As a DSA approved instructor, over the years I've seen many learner drivers who have taken the required driving lessons, are at the required standard needed to pass, but yet I have to continually boost their confidence telling them that they are ready to take on the DSA driving examiner for the 40 minute car test.
Here is a checklist that should help you to be confident in the knowledge that you are ready to pass the driving test.
Have you taken the prerequisite number of driving lessons with an approved instructor who offers quality tuition covering the complete DSA syllabus as detailed in the driver's record and not just the first person you found offering the cheapest driving lessons in your area.
There are two things that needs to be covered by anyone teaching you to drive a car before you should consider yourself confident enough to book and take the driving test.
You need to learn the driving skills as expected by the driving examiner, so for example your instructor or supervising driver will show you how to carry out the parallel parking exercise to the test standard.

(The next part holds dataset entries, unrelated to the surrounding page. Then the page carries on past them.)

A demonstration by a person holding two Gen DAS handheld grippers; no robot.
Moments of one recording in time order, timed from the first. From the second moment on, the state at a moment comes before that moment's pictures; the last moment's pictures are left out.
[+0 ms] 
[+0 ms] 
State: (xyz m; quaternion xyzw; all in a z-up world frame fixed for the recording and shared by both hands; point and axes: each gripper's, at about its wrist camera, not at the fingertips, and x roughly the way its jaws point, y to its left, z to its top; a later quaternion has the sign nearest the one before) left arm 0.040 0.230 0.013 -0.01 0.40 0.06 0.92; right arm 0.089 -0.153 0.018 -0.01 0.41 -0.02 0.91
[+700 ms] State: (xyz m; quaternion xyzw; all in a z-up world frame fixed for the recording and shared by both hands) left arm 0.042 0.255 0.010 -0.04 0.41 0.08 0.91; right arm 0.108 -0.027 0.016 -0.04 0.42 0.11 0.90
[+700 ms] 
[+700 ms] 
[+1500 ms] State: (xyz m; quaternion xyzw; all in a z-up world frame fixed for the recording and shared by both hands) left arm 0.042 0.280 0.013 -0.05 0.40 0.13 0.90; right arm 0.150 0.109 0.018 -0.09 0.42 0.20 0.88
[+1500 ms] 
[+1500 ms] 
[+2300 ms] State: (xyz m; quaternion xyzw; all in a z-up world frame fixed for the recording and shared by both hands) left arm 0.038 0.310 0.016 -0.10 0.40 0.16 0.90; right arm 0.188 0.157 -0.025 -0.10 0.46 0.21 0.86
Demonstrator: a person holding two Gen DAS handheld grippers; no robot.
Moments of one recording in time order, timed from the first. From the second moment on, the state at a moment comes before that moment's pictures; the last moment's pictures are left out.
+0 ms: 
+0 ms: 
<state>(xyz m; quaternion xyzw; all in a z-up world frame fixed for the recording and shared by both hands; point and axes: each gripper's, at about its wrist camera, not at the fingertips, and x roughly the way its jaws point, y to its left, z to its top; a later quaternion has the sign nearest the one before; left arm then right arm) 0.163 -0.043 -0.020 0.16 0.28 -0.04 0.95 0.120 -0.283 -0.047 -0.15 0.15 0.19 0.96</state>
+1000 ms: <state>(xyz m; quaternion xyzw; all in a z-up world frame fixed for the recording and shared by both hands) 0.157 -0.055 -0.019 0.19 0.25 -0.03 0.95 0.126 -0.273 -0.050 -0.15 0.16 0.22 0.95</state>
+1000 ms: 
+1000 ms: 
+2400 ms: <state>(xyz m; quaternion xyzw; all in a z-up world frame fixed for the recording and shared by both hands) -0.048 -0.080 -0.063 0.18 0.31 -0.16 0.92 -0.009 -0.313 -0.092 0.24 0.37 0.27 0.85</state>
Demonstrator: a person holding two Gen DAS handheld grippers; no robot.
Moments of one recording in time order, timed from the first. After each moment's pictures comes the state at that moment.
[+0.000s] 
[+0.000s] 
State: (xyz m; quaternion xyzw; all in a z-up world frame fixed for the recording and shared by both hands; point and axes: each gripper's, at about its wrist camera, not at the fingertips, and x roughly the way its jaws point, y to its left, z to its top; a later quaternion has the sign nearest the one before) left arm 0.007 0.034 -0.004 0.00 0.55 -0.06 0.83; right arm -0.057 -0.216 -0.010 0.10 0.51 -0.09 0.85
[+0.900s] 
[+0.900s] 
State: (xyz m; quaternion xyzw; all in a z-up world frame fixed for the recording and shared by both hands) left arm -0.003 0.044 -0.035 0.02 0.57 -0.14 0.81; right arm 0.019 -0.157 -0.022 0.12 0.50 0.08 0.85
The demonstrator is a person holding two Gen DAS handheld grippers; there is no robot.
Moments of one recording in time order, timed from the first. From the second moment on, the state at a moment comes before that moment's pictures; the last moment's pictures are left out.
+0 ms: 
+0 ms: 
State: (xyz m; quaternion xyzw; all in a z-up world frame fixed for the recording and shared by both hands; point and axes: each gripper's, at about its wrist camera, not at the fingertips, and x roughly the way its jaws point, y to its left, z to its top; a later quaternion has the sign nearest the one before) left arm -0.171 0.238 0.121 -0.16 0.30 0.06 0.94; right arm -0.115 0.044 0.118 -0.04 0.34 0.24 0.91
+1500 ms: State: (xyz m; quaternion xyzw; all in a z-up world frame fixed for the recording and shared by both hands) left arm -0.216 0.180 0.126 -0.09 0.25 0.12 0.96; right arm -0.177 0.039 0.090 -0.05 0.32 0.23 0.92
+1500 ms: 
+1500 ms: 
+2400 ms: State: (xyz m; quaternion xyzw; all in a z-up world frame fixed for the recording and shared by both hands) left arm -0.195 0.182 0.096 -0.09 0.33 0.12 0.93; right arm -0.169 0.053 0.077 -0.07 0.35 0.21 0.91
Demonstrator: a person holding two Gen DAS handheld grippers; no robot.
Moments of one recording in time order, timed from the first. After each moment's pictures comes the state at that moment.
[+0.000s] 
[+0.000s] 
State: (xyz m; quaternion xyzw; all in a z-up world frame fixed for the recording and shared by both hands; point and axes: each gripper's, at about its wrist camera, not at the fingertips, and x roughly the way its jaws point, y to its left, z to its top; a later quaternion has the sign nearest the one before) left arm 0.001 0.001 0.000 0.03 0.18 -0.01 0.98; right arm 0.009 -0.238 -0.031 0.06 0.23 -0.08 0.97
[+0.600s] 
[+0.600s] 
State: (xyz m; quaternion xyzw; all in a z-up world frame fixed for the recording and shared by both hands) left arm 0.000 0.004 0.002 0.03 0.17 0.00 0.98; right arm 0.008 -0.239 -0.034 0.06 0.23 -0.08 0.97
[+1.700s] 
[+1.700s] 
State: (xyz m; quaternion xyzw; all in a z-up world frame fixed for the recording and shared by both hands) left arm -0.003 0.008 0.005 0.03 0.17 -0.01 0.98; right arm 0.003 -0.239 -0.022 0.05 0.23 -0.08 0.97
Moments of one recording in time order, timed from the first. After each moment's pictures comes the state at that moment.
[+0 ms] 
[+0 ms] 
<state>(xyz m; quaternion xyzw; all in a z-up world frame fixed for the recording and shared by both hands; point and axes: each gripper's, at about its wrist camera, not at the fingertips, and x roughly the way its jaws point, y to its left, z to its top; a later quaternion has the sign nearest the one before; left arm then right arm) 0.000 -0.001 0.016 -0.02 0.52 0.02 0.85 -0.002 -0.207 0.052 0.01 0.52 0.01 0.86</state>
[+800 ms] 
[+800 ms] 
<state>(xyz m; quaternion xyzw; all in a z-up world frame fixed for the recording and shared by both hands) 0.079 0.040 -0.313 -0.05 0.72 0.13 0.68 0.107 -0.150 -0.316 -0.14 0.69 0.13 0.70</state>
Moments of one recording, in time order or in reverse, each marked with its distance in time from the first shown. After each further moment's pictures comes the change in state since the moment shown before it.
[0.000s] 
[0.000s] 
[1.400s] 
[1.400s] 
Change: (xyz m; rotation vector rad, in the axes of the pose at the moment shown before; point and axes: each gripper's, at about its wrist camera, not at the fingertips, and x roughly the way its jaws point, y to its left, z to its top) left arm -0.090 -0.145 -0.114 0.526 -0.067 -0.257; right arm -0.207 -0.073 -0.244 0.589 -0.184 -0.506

You also need to have enough experience of carrying out this exercise in various road conditions and situations. It is no use knowing how to do the reverse parking manuover, but can't deal safely with cars or pedestrians that turn up during the maneuver while on the test either because you've never been in such a situation before, or you've not be told the DSA standard of dealing with such situations. Experience is very important, so get enough practise doing all the driving skills as many times as possible to boost your confidence.
Believe in your instructor
If you've been preparing for the driving test with an instructor, and they advice you that you've reached the standard of the practical car assessment, then you must trust their judgment, knowledge and experience. If you don't trust your driving instructor, then why are you still paying them to give you a service that you think is second class? Usually ADI's will be telling candidates that they aren't quite ready for a test, so there is no excuse for not trusting on this one, even if you feel you aren't, then at least give it a go. Being nervous about it is common, but if you concentrate on the task at hand, then you should be okay.
Driving Knowledge Builds Confidence
Another way of building confidence is if you know the rules and regulations that govern the roads that you drive on. I've lost count of the number of times a learner driver approaches a roundabout in the UK and slows down because a car seems to be driving fast towards the junction from the left. If you know that you have the right of way, then you would approach with confidence knowing that the car will have to stop for you, or have to explain why it ran into you at the roundabout.
If you've passed the driving theory test, then the DSA driving examiner expects you to use the information while out on the road, so slowing down for cars on side roads that have give way signs, not obeying road markings or sign all affect your confidence.
I advice any driving test candidate to read the highway code in between lessons, to remind them of the information they gained from passing the theory test which could be almost 2 years ago.
It is up to you be confident about your driving test, as getting that pass certificate depends on your ability to demonstrate to the DSA driving examiner, that you deserve that full British licence.